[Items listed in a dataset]
□ □ □ □ □

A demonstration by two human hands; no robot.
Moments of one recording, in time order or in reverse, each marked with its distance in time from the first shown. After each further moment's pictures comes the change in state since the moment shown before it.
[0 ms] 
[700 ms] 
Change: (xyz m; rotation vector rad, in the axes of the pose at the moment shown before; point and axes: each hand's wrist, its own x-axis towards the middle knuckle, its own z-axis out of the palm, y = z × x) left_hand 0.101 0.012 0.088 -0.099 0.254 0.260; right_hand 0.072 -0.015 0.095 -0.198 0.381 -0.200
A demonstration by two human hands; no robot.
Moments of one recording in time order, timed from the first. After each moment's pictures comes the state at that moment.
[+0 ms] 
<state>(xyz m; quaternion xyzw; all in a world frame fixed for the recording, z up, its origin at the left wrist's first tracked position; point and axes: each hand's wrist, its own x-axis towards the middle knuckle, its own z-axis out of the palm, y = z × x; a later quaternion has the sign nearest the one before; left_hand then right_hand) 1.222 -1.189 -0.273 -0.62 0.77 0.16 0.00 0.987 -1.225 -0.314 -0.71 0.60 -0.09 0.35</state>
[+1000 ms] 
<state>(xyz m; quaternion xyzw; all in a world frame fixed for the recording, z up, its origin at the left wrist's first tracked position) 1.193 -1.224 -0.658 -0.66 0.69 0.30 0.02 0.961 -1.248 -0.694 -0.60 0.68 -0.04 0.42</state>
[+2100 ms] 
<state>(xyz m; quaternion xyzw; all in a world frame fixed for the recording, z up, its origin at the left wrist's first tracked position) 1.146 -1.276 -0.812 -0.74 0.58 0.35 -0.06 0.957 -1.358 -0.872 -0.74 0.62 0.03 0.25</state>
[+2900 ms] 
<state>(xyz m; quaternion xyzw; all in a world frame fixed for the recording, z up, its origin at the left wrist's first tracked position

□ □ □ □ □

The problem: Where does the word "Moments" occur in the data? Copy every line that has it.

Solved exercise:
Moments of one recording, in time order or in reverse, each marked with its distance in time from the first shown. After each further moment's pictures comes the change in state since the moment shown before it.
Moments of one recording in time order, timed from the first. After each moment's pictures comes the state at that moment.

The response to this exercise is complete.